As for singular vs. plural input declarations - i know it's a convenience thing popular in the JS world, but I generally tend to shy away from such things for the sake of fewer special cases, lower maintenance & complexity and generally stick to a more uniform approach... IMHO it's not hard to wrap a string into an array literal

— You are receiving this because you were mentioned.

Reply to this email directly, view it on GitHub https://github.com/thi-ng/umbrella/issues/37#issuecomment-417616100, or mute the thread https://github.com/notifications/unsubscribe-auth/AEb7InhwRm6eFiv2dz2pTVDNZ2KtfJa7ks5uWQjSgaJpZM4WSiiU .

postspectacular commented 6 years ago

It's actually not all quite like that at the moment. The compileXform converts a spec like this:

{ ins: ["foo", "bar"], xform: tx.map(({foo,bar}) => foo + bar) }

into a closure like this:

((fn) => ({foo, bar}) => fn({foo, bar}))(tx.step(spec.xform))

So you're right, there's always an object being passed to that transducer, but:

1) that object only contains the keys you specified as ins in the spec and 2) that fn above is not a transducer anymore, but a single step executor of a transducer

So now that I understand what you meant :) it does make more sense to have a different behavior for single input transducers, since we could then compile thes into a function like:

((fn) => ({foo}) => fn(foo))(tx.step(spec.xform))
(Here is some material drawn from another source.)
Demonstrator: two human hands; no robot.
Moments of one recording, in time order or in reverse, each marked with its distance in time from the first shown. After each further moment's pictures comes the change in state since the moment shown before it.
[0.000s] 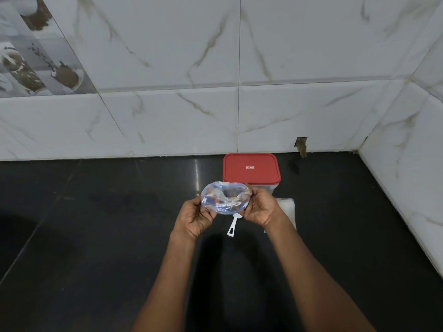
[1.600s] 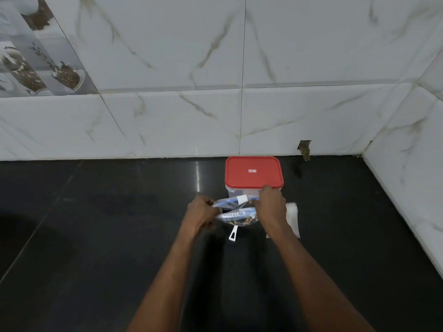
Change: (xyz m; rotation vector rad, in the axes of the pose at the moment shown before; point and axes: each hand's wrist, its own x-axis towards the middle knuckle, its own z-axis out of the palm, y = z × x) left_hand 0.013 0.006 0.005 1.557 0.238 0.353; right_hand 0.007 -0.003 -0.009 -1.631 0.708 -0.553
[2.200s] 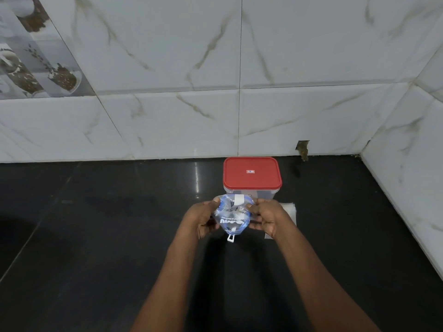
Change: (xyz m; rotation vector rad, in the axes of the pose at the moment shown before) left_hand 0.004 0.002 0.015 -0.740 -0.121 -0.313; right_hand -0.014 0.004 -0.015 1.099 -0.503 0.475
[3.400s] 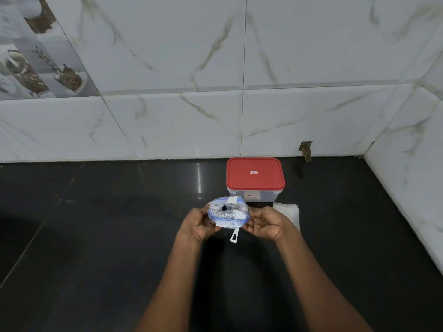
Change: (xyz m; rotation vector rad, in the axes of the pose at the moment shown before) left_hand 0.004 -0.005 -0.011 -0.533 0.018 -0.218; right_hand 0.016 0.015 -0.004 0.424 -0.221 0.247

The ({foo}) arg list is still needed for resolve-map to understand that this function depends on foo. Alternatively, if we switch to the legacy resolution mechanism it would become:

((fn) => ($) => fn($("foo")))(tx.step(spec.xform))

That makes more sense now... will post update later!

den1k commented 5 years ago

Updated the mapTopo to pass the value for single keys ins as the only argument to the xform

const resolveTx = xforms => {
  const compileXform = ({ ins, xform }) => {
    const resolveObj = `{${ins.join(",")}}`;
    const args = ins.length == 1 ? ins[0] : resolveObj;
    return new Function("f", `return (${resolveObj}) => f(${args})`)(
      tx.step(xform)
    );
  };
  // pre-compile & wrap all xforms
  xforms = tx.transduce(
    tx.map(([id, spec]) => [id, compileXform(spec)]),
    tx.assocObj(),
    tx.pairs(xforms)
  );
  return tx.map(x => rm.resolve({ ...x, ...xforms }));
}

https://beta.observablehq.com/@den1k/resolvetx

Also tried figuring out how to avoid executing a transduction step when some of its consumed values are undefined. For example, the deltaChangeRatio has to check whether the delta is defined to avoid erroring.

deltaChangeRatio: {
      ins: ["delta", "close"],
      xform: tx.map(({ delta, close }) => (delta != null ? delta / close : 0)) // <------
    }

This is another point where behavior akin to rsg.sync with reset: true would be nice.